In an exclusive interview with Krishna Bahirwani, Harshad Patwardhan, CIO – Equity, Edelweiss Asset Management Limited discusses the various factors affecting the markets at the moment and where investors should park their money.
Krishna: Volatility has made a major comeback after 2017 which had more or less upward momentum, do you believe it is here to stay?
Harshad: In a way 2017 was a very unusual year of very low volatility whereas high volatility is normal for our markets. If you look at any year apart from 2017 going backwards, there are ups and downs that happen in the market. Granted that 2018 has been a very bad year particularly for midcap and smallcap stocks, but high volatility is something we should expect going forward also. Maybe not the kind we have seen this year, but we are unlikely to have years like 2017 very often.
Krishna: Even after the recent correction do you believe market valuations are still high? Do you see scope for further corrections?
Harshad: Largecaps, midcaps and smallcaps have behaved very differently this year. In largecaps, if you look at Sensex, for example, it is up 5% this year. Midcaps, on the other hand, are down 17-18% this year while smallcaps are down even further at around 30-31%. A lot of valuation correction has happened in terms of midcaps and smallcaps whereas largecaps haven’t seen much correction. Post analyzing what has led to this correction; it is clear that it is not due to fundamental deterioration. There are many good quality companies that have had earnings improvement over the last year, but the stock prices are down in companies like these, hence the valuation correction is even steeper. You could still potentially see re-rating of smallcaps and midcaps or further correction in largecaps.
Krishna: Despite BJP losing all the states during the current state elections, markets have held it together. Why do you believe that is?
Harshad: We are still trying to figure what explains this. Around the time of the election result, another significant development also took place which was the resignation of the RBI governor. The market could have backed the view that election was an event and now the event has passed, and on a going forward basis, things should be okay. Everyone knew that this event was about to take place and the exit polls had already predicted that BJP might not do well. It is a widespread belief that people buy based on rumour and sell based on news, this time it happened the other way around. However, cannot state with 100% certainty that this is why it happened.
Krishna: What do you believe is an ideal asset allocation for the next two years?
Harshad: Asset allocation depends on the circumstances of the particular investor.
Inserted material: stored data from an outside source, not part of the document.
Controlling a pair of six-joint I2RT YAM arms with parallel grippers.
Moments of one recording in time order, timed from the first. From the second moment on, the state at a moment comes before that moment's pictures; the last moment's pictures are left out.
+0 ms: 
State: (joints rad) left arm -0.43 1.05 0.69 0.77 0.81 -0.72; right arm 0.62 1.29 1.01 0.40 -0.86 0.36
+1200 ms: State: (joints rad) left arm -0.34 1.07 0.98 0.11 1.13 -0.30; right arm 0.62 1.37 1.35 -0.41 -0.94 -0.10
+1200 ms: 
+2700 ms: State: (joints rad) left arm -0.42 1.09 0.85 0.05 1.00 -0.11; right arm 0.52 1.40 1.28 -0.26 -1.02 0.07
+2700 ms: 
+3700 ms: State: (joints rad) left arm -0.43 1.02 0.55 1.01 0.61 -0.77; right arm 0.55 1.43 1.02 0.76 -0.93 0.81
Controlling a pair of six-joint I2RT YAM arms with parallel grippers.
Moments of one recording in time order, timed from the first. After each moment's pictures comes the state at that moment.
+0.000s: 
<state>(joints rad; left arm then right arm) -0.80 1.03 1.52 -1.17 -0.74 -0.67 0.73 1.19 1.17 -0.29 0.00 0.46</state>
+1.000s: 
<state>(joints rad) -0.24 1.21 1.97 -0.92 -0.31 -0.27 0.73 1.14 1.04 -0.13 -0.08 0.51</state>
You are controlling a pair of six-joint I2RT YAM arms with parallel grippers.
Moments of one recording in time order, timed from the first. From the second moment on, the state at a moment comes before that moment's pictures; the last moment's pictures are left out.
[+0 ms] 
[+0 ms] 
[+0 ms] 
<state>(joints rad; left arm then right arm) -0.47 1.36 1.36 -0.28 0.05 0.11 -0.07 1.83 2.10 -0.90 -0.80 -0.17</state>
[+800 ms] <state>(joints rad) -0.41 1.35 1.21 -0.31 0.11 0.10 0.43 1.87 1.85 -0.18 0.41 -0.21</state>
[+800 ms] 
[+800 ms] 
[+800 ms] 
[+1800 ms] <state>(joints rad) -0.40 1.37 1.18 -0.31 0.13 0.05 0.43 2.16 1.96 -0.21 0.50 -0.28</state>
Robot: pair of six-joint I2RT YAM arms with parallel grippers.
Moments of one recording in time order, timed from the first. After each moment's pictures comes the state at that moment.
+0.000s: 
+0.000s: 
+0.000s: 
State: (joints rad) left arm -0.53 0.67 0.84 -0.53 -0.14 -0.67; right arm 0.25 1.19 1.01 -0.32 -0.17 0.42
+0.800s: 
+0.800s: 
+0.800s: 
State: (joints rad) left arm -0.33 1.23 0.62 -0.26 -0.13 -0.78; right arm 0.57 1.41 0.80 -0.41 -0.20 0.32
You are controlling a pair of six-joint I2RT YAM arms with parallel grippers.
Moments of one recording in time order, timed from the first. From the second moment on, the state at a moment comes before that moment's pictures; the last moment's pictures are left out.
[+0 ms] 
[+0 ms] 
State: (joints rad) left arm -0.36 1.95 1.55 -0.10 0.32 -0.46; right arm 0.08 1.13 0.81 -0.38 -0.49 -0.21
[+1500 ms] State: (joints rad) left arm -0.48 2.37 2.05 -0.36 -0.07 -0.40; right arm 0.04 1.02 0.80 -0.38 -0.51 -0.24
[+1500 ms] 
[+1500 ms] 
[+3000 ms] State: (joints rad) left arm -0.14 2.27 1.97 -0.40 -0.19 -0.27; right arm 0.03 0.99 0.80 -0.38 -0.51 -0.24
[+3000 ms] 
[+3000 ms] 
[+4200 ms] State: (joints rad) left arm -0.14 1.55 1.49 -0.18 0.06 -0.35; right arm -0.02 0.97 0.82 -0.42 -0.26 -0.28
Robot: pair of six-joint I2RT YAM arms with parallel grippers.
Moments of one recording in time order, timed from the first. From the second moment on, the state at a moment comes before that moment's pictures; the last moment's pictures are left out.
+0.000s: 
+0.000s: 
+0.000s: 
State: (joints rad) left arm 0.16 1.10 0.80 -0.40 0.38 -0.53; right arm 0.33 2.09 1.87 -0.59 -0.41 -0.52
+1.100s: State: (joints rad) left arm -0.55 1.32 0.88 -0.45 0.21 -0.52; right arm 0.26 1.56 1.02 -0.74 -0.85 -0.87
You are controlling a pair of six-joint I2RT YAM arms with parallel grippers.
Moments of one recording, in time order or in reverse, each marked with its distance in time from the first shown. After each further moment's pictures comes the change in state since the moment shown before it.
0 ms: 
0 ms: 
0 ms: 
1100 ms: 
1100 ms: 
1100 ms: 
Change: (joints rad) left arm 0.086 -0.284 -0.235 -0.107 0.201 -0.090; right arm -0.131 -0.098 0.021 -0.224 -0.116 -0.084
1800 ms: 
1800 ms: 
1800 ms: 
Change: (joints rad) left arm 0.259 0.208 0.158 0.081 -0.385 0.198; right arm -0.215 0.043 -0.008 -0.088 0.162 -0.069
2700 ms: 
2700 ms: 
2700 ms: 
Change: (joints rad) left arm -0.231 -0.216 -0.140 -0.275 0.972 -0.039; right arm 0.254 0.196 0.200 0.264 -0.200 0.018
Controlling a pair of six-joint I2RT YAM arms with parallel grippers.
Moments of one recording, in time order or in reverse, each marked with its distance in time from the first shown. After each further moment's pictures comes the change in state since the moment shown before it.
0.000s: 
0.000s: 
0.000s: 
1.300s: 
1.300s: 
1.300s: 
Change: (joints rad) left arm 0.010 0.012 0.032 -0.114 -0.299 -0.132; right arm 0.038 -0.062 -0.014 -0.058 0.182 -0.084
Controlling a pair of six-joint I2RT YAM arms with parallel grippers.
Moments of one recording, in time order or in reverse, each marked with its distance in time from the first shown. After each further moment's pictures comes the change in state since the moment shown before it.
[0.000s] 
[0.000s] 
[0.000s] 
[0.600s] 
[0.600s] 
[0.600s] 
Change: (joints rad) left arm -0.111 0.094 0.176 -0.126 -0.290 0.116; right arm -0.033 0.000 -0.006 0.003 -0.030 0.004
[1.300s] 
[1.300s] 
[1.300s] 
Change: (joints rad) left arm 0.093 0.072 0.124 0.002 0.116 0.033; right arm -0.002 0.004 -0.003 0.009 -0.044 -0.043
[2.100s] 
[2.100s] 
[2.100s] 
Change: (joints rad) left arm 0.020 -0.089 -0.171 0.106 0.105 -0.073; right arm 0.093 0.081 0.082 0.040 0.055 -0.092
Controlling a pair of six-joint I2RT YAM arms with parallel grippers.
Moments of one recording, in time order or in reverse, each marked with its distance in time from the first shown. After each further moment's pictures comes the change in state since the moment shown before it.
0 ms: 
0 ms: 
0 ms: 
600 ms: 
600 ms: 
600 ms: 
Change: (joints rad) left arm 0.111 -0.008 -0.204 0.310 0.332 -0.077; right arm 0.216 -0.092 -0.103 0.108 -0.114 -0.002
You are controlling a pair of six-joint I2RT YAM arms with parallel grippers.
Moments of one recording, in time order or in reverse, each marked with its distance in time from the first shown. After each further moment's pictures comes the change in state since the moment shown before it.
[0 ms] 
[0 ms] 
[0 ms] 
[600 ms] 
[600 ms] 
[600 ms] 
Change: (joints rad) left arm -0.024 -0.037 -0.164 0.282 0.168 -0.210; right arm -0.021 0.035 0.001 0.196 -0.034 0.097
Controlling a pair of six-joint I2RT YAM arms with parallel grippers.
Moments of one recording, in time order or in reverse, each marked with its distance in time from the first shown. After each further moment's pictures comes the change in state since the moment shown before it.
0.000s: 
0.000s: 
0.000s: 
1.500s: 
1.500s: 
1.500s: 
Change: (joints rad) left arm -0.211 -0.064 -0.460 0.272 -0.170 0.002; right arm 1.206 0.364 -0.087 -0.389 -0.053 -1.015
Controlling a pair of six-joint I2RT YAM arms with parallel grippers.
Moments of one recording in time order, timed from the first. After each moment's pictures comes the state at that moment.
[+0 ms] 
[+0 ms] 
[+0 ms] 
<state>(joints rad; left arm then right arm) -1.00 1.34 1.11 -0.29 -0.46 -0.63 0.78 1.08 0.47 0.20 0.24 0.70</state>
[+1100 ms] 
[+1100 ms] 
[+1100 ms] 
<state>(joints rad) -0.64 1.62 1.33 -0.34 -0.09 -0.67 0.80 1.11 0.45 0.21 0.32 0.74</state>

It is important to factor in things like age, what stage of his life and career he or she is in. Asset allocation is a function of a lot of these types of characteristics, so it is very difficult to give advice that suits everybody. This is also why we are very particular about mentioning that retail investors should seek the advice of financial advisors to decide their asset allocation. However, what we can suggest is that within equity if your risk appetite is a little higher, this is the time to allocate more money to midcaps and smallcaps. This is because of the steep valuation correction we discussed and also once normalcy returns we will see better returns coming from the midcap and smallcap space.
Krishna: Are there any specific sectors that you believe warrant special attention going forward?
Harshad: Going forward, one may need to be quite fleet-footed because things can change quite dramatically, especially since May 2019 is going to be another big event where the general election results will be announced. As things stand today, private sector banks and consumer durable companies look good from a medium to long-term perspective.
Krishna: Market veterans across the board talk about equity outperformance over the very long term, if you were to create a portfolio for the next ten or fifteen years, what sectors or what kinds of stocks would you pick for such a period?
Harshad: For mutual funds, if investors have such a long horizon, it is recommended to look at a diversified midcap portfolio. We have looked at the numbers and the longer the time horizon, the bigger the chances that midcaps will outperform largecap stocks. As far as direct equity goes, ten or fifteen years is a long time, and many things can change, that one should be aware of. Let’s assume that there is a very high-quality business with a very good track record under particular management. In a few years, it is possible that the management might change and then you have to re-evaluate, or it is possible that some new entrant might come and disrupt the market. Just because the company has done well over the last fifteen years doesn’t necessarily mean that it will continue to do well over the next fifteen years. Investors should not buy and forget, our view is that they should keep reviewing their portfolio at regular intervals. This should be at least once a year if not more.
Krishna: In your opinion, can one look at including international funds as part of the long-term mutual fund portfolio?
Harshad: International funds can provide additional diversification benefits to the overall portfolio of the investors. In addition, if an investor has a strong view on a particular country doing well in the long run; exposure to this kind of a theme is possible using the appropriate international fund.
Disclaimer: The author is an active investor in Edelweiss Capital. Mr Harshad Patwardhan is the CIO – Equity of Edelweiss Asset Management Limited (EAML) and the views expressed above are his own. Mutual Fund investments are subject to market risks, read all scheme related documents carefully.